Erdinest N, London N, Morad Y, Naroo SA. Myopia management -A survey of optometrists and ophthalmologists in Israel.
Eur J Ophthalmol 2024;
34:980-985. [PMID:
37899737 PMCID:
PMC11295405 DOI:
10.1177/11206721231211465]
[Citation(s) in RCA: 0] [Impact Index Per Article: 0] [Reference Citation Analysis] [Abstract] [Key Words] [MESH Headings] [Track Full Text] [Journal Information] [Subscribe] [Scholar Register] [Received: 01/19/2023] [Accepted: 10/16/2023] [Indexed: 10/31/2023]
Abstract
PURPOSE
Myopia management is practiced by ophthalmologists and optometrists. This study evaluated the approach and standard of myopia management among eye-care practitioners (ECPs) in Israel.

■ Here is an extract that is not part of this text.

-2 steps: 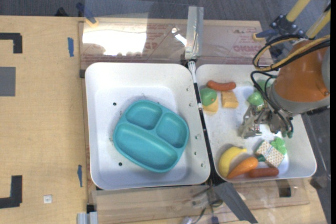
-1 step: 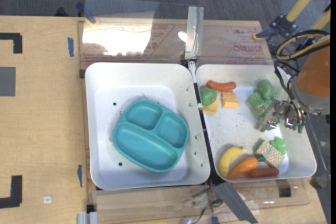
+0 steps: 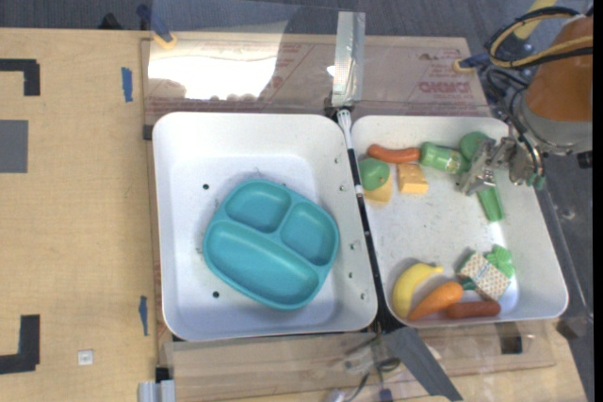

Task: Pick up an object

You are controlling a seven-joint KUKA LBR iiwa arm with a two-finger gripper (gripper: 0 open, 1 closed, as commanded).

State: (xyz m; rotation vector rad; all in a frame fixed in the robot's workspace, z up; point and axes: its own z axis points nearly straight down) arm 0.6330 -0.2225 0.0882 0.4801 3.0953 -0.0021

The findings may ultimately affect the quality of care.
METHODS
A questionnaire was sent to 954 optometrists and 365 ophthalmologists, including demographic questions; whether they owned any devices to monitor myopia progression; the lowest progression they considered significant; various questions pertaining to myopia management and treatment methods.
RESULTS
Responses from 135 optometrists and 126 ophthalmologists were collected, the majority practicing more than five years; 94% of optometrists, and 64% of ophthalmologists. Around 53% of optometrists and 27% of the ophthalmologists proclaimed to practice myopia management. ECPs primary parameters influencing risk assessment for progression were age, genetic background and history of progression. Time outdoors, during daylight hours, is advised by ophthalmologists (97%) and optometrists (78%). Limiting screentime is encouraged by 87% of ophthalmologists and 69% of optometrists. Myopia progression of 0.50D-0.75D after six months is regarded to require intervention by 93% of ophthalmologists and 83% of optometrists. Optometrists selected multiple myopia management treatments, primarily optical (ophthalmic myopia management lenses 40%, multifocal ophthalmic lenses 24%, peripheral blur contact lenses 38%, orthokeratology 11%), while 95% of ophthalmologists chose atropine and only 3-11% selected any additional treatments to consider.
CONCLUSION
This study highlighted ECPs' agreement on the principles, importance of, and timeline of intervention with myopia management. The disconnect between the two professions lies in management methods. Genuine dialogue and co-management should be encouraged for maximum implementation, benefit and effectiveness of available patient treatments.